#### Activity
The whole listing below is to be output exactly, with no line skipped.

==================================================

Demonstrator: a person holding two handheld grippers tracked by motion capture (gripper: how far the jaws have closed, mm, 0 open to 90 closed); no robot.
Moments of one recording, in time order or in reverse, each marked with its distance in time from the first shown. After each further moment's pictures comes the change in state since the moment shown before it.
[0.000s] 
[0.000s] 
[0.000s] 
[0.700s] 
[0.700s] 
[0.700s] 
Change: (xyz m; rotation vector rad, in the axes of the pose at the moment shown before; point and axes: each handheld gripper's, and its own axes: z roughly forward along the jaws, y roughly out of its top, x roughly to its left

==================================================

#### The answer
Demonstrator: a person holding two handheld grippers tracked by motion capture (gripper: how far the jaws have closed, mm, 0 open to 90 closed); no robot.
Moments of one recording, in time order or in reverse, each marked with its distance in time from the first shown. After each further moment's pictures comes the change in state since the moment shown before it.
[0.000s] 
[0.000s] 
[0.000s] 
[0.700s] 
[0.700s] 
[0.700s] 
Change: (xyz m; rotation vector rad, in the axes of the pose at the moment shown before; point and axes: each handheld gripper's, and its own axes: z roughly forward along the jaws, y roughly out of its top, x roughly to its left

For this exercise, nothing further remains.